WORK INSTRUCTION: Across the listing, how many lines contain "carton"? The reply is the number alone.

GIVEN RECORDS:

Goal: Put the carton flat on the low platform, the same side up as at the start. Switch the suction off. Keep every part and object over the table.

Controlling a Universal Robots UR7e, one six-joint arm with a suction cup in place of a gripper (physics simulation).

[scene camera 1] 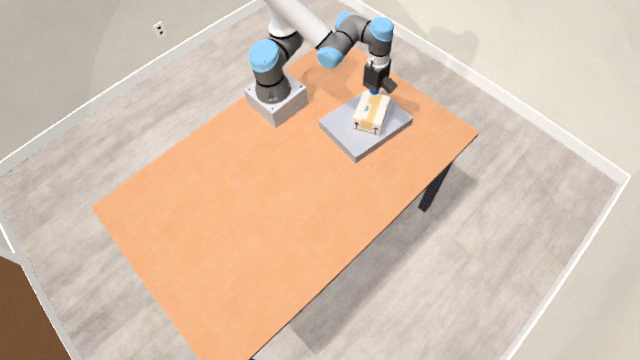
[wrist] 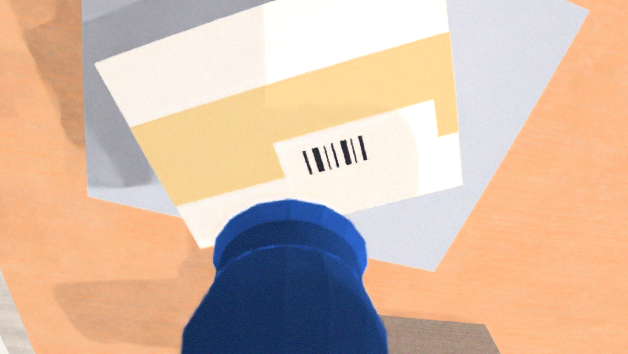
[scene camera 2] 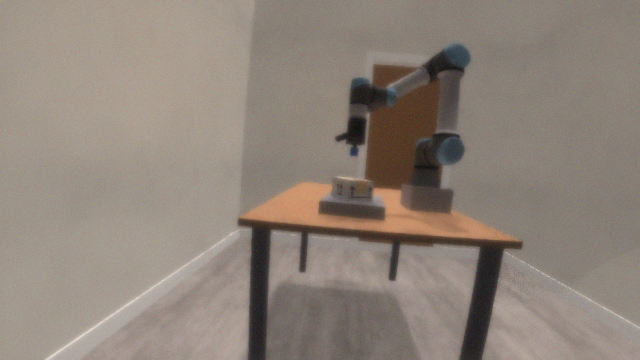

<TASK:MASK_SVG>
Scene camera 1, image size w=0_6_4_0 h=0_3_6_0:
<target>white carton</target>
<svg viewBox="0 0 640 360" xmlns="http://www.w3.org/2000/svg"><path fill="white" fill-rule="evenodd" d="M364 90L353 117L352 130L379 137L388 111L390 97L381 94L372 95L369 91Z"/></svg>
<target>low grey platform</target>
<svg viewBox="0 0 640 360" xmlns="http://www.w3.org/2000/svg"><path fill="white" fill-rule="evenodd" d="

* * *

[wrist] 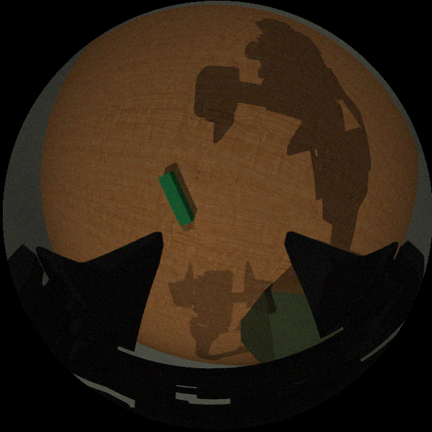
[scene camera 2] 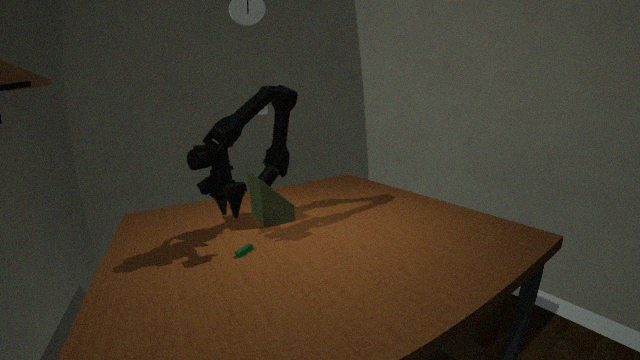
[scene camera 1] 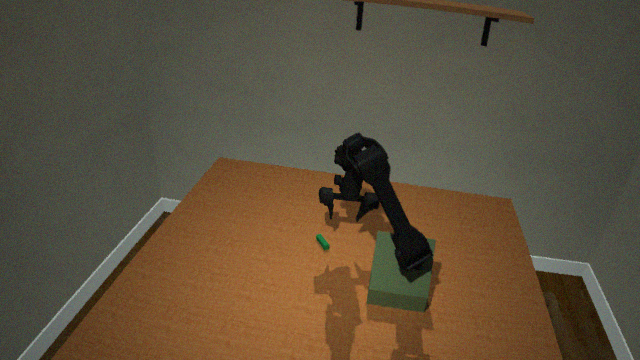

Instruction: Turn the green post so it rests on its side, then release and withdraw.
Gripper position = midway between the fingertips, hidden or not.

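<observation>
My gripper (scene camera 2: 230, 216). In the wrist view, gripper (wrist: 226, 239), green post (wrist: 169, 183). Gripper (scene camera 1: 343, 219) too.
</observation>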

ANSWER AREA: 2